• **Task objective**
Reproduce the records exactly through the line with "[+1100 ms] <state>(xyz".

Items from a dataset:
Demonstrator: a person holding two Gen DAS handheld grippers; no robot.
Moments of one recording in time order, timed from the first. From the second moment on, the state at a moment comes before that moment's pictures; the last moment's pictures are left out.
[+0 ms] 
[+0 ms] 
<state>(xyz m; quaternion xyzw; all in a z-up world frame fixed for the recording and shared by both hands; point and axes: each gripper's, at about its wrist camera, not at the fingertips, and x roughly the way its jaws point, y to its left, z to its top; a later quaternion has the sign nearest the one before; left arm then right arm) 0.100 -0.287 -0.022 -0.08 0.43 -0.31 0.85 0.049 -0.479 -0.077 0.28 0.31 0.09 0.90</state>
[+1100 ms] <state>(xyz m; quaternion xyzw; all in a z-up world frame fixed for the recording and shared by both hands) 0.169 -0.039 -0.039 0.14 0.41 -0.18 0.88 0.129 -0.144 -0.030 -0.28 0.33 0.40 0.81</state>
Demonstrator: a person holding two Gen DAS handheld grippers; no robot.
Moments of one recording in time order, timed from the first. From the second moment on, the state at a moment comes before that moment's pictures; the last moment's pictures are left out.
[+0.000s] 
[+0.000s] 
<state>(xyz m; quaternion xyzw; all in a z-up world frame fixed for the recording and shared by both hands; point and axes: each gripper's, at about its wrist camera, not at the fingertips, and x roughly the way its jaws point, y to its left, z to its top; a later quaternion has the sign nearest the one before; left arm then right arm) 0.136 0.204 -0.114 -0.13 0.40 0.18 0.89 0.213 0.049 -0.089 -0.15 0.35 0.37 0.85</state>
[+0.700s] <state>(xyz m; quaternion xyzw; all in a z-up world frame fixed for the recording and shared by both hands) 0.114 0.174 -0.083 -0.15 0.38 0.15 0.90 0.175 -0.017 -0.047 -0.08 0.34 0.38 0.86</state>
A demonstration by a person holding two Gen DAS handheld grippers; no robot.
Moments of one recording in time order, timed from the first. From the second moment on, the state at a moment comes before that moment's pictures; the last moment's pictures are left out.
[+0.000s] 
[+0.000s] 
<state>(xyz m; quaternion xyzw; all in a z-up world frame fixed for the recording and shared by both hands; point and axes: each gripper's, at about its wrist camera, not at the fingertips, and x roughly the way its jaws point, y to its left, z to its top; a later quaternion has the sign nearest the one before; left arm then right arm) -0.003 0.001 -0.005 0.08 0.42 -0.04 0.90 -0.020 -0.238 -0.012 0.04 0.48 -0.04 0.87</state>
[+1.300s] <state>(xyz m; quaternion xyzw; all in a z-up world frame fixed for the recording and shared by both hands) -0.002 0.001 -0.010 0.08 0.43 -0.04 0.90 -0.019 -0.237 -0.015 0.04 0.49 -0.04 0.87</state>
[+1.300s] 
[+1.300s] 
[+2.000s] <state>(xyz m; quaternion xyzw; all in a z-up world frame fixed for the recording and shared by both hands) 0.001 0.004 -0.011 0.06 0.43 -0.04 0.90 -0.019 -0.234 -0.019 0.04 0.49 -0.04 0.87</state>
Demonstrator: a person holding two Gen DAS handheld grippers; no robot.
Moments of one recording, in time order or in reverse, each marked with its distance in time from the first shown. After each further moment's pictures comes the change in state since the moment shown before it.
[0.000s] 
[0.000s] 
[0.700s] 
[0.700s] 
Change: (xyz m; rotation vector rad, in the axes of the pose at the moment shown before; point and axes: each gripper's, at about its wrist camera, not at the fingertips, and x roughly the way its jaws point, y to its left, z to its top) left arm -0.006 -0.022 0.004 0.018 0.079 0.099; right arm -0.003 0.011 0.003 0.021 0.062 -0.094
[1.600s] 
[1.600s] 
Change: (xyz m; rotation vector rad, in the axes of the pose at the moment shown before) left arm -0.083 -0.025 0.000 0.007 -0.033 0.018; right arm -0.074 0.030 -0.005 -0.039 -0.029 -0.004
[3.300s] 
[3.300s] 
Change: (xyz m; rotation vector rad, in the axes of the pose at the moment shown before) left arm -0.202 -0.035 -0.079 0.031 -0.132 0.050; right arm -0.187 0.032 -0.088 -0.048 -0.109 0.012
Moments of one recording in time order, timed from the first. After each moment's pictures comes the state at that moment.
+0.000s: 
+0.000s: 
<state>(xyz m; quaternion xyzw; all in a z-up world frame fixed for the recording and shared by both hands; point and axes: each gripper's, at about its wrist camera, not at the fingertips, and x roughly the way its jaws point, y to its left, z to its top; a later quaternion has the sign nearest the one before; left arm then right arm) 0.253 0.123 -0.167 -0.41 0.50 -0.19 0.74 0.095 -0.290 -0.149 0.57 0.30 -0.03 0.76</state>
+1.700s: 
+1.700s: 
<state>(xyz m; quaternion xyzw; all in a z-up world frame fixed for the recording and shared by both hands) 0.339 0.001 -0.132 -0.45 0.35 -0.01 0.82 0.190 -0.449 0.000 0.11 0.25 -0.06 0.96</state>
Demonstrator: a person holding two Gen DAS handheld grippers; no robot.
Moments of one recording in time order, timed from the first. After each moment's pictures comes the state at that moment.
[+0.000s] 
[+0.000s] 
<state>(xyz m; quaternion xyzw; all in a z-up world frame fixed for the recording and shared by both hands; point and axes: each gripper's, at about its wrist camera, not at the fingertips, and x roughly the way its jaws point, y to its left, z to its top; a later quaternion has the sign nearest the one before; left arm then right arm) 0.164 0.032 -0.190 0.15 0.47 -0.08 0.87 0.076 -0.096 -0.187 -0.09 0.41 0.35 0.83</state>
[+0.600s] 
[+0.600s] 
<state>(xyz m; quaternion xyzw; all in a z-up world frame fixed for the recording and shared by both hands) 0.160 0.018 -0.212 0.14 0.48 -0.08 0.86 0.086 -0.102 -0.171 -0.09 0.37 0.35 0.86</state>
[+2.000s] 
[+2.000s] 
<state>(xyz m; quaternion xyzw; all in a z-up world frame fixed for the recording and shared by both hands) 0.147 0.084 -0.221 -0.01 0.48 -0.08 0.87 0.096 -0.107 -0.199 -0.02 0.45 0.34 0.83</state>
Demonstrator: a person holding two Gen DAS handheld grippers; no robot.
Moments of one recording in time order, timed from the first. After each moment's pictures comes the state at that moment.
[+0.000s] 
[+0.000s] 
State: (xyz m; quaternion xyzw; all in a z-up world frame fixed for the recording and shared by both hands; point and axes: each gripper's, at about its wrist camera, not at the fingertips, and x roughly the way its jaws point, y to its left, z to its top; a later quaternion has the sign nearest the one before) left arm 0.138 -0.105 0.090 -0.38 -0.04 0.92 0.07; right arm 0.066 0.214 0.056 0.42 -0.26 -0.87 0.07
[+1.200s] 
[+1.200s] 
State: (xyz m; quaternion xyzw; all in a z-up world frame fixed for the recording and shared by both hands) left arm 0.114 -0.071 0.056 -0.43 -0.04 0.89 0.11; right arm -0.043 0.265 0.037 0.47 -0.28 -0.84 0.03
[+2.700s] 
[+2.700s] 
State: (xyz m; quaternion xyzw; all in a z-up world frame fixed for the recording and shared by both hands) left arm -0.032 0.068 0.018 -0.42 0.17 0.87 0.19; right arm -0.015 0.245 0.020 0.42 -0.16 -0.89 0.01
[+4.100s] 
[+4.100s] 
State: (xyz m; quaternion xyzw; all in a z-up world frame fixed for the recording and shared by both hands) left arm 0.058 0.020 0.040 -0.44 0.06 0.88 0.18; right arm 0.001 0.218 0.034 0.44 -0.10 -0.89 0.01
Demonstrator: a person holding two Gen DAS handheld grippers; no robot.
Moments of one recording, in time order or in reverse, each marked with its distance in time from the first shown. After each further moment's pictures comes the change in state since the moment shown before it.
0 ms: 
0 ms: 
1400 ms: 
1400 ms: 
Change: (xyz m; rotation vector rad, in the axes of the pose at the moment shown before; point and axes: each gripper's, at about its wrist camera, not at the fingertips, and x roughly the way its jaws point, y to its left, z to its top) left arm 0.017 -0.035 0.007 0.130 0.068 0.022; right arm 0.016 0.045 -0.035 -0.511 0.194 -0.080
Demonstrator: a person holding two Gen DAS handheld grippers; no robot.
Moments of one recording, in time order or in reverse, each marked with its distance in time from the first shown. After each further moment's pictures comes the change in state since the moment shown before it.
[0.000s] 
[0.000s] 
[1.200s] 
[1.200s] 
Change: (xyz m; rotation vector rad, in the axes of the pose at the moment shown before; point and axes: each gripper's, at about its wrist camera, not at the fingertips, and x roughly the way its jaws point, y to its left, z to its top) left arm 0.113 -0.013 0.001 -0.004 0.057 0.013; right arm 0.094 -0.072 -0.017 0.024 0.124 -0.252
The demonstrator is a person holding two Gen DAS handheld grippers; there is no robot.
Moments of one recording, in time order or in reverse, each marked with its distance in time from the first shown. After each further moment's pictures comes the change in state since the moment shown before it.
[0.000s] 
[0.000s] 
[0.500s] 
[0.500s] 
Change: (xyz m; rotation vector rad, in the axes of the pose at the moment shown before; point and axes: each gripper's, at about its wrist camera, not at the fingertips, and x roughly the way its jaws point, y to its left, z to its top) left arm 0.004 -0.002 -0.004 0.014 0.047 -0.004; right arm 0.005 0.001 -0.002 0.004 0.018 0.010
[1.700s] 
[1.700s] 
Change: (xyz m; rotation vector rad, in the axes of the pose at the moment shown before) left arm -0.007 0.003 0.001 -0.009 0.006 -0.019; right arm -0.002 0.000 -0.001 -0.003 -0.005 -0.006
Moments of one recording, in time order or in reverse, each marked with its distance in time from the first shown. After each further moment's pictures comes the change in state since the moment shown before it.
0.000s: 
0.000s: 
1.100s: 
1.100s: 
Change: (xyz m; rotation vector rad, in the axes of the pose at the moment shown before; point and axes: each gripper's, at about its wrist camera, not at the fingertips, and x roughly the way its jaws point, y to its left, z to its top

• **Solution to this task**
Demonstrator: a person holding two Gen DAS handheld grippers; no robot.
Moments of one recording in time order, timed from the first. From the second moment on, the state at a moment comes before that moment's pictures; the last moment's pictures are left out.
[+0 ms] 
[+0 ms] 
<state>(xyz m; quaternion xyzw; all in a z-up world frame fixed for the recording and shared by both hands; point and axes: each gripper's, at about its wrist camera, not at the fingertips, and x roughly the way its jaws point, y to its left, z to its top; a later quaternion has the sign nearest the one before; left arm then right arm) 0.100 -0.287 -0.022 -0.08 0.43 -0.31 0.85 0.049 -0.479 -0.077 0.28 0.31 0.09 0.90</state>
[+1100 ms] <state>(xyz m; quaternion xyzw; all in a z-up world frame fixed for the recording and shared by both hands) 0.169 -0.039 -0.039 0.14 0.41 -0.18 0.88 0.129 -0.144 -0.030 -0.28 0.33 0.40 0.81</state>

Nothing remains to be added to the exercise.